В пятницу бар работал до утра – точнее, до последнего посетителя. И в этот раз Мэл заперла дверь за последним посетителем в двадцать минут второго. Начала помогать Кэндис вытирать столы; однако сегодня она работала с самого утра, так что Билл Родиер велел ей отправляться домой.
Мэл надела куртку и уже хотела идти, когда Джон Петти чем-то ткнул ее в плечо.
– Эй, Мэл! – сказал он. – Твое? Здесь твое имя.
Она обернулась – и увидела, что Петти, стоя возле кассы, протягивает ей пухлый белый конверт.
– Ух ты! – Он сунул нос в конверт, откуда выглядывали пачки долларов, перетянутые резинками. – Это те бабки, что Глен тебе дал за кольцо? Смотри-ка! Ну что ж, раз дают, надо брать. Со мной-то поделишься? Хотя ладно, деньги – хрен с ними, все оставлю тебе, если закончим то, что начали той ночью…
Одну руку он опустил в кассовый ящик; Мэл поднырнула ему под локоть и с силой хлопнула ящиком по пальцам. Петти заорал. Ящик начал открываться сам, но прежде чем Петти успел убрать руку, Мэл хлопнула им еще раз, сильнее. Петти взвыл и подскочил на месте, словно собрался пуститься в пляс.
– Уууублясукачетворишьлесбасранаябольноже!!!
– Эй! – проговорил, подходя к кассе, Билл Родиер с мусорной корзиной в руке. – Что у вас тут…
Мэл дала Петти вытащить руку. Тот неуклюже, споткнувшись и стукнувшись бедром о стойку, попятился от нее и развернулся лицом, прижимая к груди пострадавшую кисть.
– Сука долбанутая! Ты мне пальцы сломала!
– Господи, Мэл! – проговорил Билл, глядя через стойку на руку Петти. Поперек его жирных пальцев шла багрово-синюшная полоса. – Не знаю, что он такое тебе сказал, – но, черт, нельзя же так с людьми!
– Ты удивишься, – ответила она, – если узнаешь, как с людьми можно.
Снаружи было холодно, моросил мелкий противный дождь. Всю дорогу до машины Мэл что-то прижимала к себе и, лишь сев за руль, сообразила – конверт с деньгами.
И за рулем она держала его на коленях, прижав одной рукой. Радио не включала – ехала в тишине, прислушиваясь к стуку дождя по стеклу.
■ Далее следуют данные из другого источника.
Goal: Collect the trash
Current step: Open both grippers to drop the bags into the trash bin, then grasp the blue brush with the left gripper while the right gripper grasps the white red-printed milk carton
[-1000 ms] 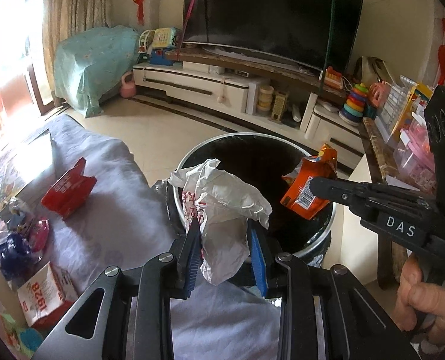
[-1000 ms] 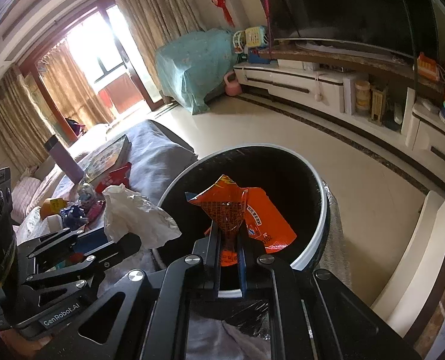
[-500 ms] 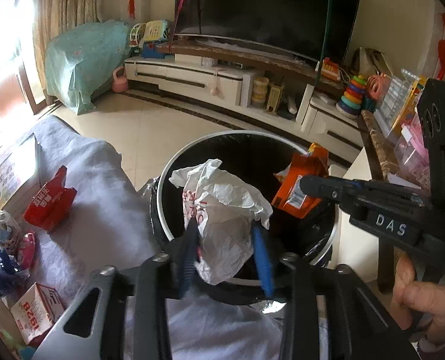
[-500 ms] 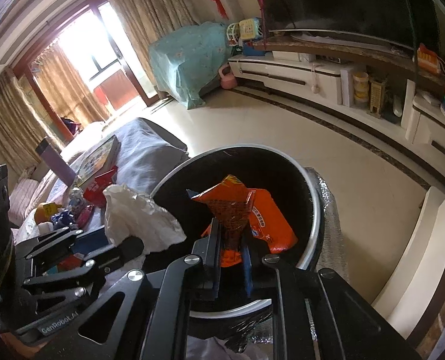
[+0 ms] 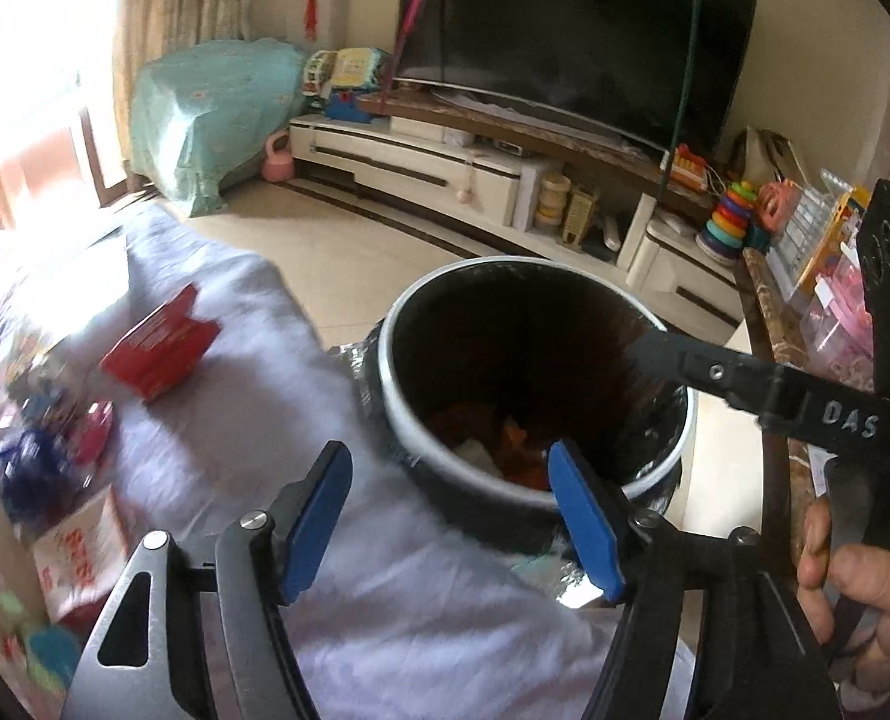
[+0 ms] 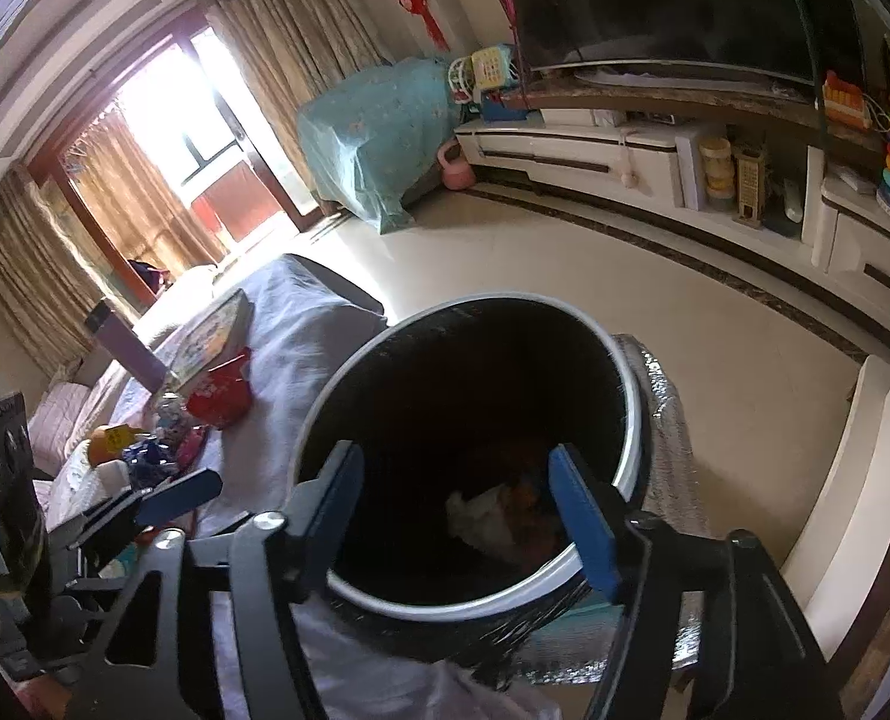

В пустыне она провела два года и всего дважды видела там дождь, хотя по утрам нередко поднимался влажный туман, пахнущий тухлятиной и серой.
Завербовавшись в армию, Мэл надеялась попасть на войну. Какой смысл служить, если дело так и не дойдет до драки? Опасность для жизни вовсе ее не пугала – скорее привлекала. За каждый месяц, проведенный в зоне боевых действий, рядовые получали премию в двести долларов; и то, что ее жизнь ценится так дешево, пожалуй, даже обрадовало Мэл. Большего она и не ждала.
Вот только когда Мэл радовалась, что поедет в Ирак, ей и в голову не приходило, что эти деньги – плата не только за готовность рисковать. Дело не в том, что может случиться с тобой; главный вопрос – что тебе прикажут делать с другими. За премию в двести долларов Мэл раздевала людей догола, связывала в неудобных позах и оставляла на всю ночь. Или обещала девятнадцатилетней девчонке, что ее оттрахает целый взвод, если она не расскажет всю правду о своем парне. Двести долларов в месяц – вот плата, за которую Мэл согласилась стать палачом.